**Directions for this task:**
Lines from the beginning of the data below through the one containing "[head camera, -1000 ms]" are to be printed exactly as they appear.
Segment Start: Exercise input
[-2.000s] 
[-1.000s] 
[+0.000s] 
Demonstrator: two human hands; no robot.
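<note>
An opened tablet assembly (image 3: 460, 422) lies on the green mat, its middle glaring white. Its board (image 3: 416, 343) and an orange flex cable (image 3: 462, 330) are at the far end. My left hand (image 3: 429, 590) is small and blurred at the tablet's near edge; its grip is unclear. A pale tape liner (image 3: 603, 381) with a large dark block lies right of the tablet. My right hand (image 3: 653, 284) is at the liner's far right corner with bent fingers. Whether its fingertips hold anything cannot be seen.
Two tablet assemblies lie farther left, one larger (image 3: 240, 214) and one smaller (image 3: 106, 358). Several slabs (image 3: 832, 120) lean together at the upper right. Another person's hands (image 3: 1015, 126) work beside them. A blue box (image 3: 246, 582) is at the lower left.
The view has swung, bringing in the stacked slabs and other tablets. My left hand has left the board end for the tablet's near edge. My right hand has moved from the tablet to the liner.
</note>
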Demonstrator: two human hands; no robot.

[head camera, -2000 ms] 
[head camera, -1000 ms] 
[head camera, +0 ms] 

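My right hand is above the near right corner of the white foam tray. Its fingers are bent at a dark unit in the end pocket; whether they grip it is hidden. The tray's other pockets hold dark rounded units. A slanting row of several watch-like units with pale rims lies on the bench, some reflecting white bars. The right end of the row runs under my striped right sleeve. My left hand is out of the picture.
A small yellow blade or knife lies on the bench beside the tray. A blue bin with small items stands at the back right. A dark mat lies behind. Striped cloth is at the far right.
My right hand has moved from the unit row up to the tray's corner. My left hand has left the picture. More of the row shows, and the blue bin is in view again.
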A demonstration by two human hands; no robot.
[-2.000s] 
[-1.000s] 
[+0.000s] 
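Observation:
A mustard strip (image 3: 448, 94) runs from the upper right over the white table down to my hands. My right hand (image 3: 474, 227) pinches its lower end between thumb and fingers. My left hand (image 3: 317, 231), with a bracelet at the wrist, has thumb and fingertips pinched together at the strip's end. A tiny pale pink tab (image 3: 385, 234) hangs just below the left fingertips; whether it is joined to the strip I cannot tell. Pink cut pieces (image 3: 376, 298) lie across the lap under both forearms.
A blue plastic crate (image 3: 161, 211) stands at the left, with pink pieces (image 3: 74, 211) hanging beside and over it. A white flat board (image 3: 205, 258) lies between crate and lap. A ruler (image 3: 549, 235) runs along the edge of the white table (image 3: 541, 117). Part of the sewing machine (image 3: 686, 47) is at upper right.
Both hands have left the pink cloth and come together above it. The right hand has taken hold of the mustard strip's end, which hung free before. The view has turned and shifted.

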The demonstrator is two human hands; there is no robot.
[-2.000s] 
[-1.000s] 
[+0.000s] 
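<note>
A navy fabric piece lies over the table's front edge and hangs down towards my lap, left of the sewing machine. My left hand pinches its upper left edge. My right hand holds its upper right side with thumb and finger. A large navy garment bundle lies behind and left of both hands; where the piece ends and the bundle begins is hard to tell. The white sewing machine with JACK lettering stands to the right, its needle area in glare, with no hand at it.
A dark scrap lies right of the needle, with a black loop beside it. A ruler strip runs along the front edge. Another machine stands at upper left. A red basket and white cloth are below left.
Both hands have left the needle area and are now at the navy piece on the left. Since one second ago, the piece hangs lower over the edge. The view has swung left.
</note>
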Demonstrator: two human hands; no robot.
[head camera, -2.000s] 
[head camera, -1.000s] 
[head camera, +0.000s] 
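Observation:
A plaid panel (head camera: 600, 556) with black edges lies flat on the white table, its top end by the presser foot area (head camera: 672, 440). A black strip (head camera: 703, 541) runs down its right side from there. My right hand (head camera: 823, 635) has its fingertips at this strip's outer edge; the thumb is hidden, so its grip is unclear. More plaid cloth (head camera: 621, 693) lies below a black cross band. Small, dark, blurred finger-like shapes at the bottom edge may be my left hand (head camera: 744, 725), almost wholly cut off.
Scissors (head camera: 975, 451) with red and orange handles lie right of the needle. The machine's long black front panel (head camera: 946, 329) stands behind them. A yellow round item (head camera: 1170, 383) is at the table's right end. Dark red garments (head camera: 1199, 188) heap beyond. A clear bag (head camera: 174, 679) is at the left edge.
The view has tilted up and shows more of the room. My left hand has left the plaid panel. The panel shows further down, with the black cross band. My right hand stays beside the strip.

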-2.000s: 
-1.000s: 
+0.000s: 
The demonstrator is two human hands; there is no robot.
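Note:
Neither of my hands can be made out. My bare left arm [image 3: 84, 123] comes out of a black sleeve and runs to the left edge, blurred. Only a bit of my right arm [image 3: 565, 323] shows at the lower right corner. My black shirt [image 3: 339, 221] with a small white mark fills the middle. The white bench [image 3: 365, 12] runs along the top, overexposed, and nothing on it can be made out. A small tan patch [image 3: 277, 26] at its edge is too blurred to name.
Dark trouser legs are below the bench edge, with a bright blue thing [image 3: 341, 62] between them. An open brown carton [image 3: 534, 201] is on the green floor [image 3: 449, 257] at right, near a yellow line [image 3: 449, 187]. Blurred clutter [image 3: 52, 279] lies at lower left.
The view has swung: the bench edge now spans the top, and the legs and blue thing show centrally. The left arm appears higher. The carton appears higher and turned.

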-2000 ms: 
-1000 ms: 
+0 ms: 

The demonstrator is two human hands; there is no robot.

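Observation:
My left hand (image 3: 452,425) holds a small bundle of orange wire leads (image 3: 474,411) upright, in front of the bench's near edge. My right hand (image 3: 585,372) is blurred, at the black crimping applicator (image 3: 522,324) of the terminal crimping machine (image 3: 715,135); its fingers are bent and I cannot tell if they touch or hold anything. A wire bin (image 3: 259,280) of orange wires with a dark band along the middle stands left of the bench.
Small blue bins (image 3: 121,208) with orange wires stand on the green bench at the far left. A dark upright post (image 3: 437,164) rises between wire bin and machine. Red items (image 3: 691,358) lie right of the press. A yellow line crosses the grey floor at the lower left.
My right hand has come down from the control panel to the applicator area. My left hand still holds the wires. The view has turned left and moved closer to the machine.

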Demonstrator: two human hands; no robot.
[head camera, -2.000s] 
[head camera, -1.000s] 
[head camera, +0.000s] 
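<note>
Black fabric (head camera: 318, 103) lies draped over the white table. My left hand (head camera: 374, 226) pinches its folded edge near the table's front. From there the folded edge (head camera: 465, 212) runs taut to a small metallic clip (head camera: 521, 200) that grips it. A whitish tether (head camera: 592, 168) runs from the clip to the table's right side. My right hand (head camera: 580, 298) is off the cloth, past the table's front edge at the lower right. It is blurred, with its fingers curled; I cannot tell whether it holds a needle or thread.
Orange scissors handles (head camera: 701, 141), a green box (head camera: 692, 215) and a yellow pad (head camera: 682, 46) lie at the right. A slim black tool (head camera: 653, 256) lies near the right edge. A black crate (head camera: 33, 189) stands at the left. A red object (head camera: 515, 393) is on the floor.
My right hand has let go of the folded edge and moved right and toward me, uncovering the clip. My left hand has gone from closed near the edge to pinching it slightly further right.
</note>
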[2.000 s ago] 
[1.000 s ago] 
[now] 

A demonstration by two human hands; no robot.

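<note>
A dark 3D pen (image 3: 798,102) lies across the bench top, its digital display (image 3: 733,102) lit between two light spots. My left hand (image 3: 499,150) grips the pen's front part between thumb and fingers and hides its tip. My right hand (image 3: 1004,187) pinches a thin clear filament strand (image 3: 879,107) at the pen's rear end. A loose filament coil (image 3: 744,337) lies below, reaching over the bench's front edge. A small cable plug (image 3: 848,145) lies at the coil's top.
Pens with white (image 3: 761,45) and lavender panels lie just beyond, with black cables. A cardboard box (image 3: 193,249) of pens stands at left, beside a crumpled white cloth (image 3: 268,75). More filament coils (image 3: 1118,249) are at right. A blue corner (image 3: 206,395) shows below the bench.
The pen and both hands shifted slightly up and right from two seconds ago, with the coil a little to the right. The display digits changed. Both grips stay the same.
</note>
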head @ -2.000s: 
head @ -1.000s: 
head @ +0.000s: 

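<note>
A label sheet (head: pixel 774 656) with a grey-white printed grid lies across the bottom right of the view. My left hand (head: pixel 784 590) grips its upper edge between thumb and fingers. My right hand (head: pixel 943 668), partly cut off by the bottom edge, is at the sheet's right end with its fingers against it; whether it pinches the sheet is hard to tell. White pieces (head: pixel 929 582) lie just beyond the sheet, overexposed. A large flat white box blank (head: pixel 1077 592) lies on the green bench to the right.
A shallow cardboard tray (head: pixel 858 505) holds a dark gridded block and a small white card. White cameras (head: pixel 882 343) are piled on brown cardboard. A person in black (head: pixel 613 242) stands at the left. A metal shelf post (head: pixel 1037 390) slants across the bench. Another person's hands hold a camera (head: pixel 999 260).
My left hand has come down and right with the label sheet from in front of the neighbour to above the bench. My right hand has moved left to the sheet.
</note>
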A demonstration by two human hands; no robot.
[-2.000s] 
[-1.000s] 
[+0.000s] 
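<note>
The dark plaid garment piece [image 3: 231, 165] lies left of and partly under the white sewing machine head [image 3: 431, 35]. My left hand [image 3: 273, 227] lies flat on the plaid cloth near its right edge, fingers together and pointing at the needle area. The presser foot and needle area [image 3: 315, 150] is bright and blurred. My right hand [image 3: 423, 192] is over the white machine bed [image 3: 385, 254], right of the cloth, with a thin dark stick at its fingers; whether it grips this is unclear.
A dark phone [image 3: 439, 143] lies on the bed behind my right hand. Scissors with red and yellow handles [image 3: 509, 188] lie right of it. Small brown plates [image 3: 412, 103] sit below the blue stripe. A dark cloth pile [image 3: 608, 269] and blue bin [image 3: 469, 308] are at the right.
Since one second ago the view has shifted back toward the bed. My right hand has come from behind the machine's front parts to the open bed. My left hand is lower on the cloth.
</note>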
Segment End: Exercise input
**Answer section:**
[-2.000s] 
[-1.000s] 
[+0.000s] 
Demonstrator: two human hands; no robot.
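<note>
An opened tablet assembly (image 3: 460, 422) lies on the green mat, its middle glaring white. Its board (image 3: 416, 343) and an orange flex cable (image 3: 462, 330) are at the far end. My left hand (image 3: 429, 590) is small and blurred at the tablet's near edge; its grip is unclear. A pale tape liner (image 3: 603, 381) with a large dark block lies right of the tablet. My right hand (image 3: 653, 284) is at the liner's far right corner with bent fingers. Whether its fingertips hold anything cannot be seen.
Two tablet assemblies lie farther left, one larger (image 3: 240, 214) and one smaller (image 3: 106, 358). Several slabs (image 3: 832, 120) lean together at the upper right. Another person's hands (image 3: 1015, 126) work beside them. A blue box (image 3: 246, 582) is at the lower left.
The view has swung, bringing in the stacked slabs and other tablets. My left hand has left the board end for the tablet's near edge. My right hand has moved from the tablet to the liner.
</note>
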Demonstrator: two human hands; no robot.

[head camera, -2000 ms] 
[head camera, -1000 ms] 

No more output will be given.